> **DESCRIPTION OF THE TASK**
After the line containing "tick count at", write nothing more; before it, reproduce every line of the material below exactly, starting with the first.

Segment Open

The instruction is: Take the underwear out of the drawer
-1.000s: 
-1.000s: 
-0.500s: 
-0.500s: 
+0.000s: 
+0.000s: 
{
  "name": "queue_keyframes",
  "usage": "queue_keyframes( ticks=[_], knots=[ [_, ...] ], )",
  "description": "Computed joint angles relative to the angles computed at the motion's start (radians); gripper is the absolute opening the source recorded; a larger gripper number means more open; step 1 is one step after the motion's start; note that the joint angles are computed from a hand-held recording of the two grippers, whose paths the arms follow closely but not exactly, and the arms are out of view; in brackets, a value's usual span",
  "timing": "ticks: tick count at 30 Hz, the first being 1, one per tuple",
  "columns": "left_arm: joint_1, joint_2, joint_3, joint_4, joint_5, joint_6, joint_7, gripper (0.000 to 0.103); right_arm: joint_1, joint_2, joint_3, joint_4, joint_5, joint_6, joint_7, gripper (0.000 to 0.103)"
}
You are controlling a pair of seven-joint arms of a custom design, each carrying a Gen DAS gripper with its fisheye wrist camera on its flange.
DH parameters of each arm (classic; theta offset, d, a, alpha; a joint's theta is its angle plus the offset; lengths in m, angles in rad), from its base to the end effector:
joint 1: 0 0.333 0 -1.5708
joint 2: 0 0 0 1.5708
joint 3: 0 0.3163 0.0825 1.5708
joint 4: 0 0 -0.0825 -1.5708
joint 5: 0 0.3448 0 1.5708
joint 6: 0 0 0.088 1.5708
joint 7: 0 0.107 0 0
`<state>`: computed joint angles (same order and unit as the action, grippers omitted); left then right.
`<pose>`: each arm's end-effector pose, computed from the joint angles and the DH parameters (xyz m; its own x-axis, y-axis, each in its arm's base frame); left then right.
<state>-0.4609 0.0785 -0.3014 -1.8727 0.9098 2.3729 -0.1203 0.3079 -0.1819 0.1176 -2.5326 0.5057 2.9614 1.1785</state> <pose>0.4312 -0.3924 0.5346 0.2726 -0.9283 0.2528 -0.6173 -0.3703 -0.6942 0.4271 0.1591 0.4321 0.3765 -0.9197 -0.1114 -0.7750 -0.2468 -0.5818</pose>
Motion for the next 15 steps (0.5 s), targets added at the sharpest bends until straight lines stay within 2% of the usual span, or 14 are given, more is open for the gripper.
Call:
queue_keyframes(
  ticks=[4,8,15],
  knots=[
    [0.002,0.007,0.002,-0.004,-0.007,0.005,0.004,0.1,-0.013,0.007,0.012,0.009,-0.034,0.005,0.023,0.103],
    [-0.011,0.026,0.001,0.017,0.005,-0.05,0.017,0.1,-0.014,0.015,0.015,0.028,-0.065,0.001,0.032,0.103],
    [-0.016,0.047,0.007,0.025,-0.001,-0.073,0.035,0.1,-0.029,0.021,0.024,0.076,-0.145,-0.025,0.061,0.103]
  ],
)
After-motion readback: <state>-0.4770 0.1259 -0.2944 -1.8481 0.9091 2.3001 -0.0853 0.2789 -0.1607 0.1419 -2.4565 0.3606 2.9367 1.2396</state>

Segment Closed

> **SOLUTION TO THE EXERCISE**
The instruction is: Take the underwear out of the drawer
-1.000s: 
-1.000s: 
-0.500s: 
-0.500s: 
+0.000s: 
+0.000s: 
{
  "name": "queue_keyframes",
  "usage": "queue_keyframes( ticks=[_], knots=[ [_, ...] ], )",
  "description": "Computed joint angles relative to the angles computed at the motion's start (radians); gripper is the absolute opening the source recorded; a larger gripper number means more open; step 1 is one step after the motion's start; note that the joint angles are computed from a hand-held recording of the two grippers, whose paths the arms follow closely but not exactly, and the arms are out of view; in brackets, a value's usual span",
  "timing": "ticks: tick count at 30 Hz, the first being 1, one per tuple",

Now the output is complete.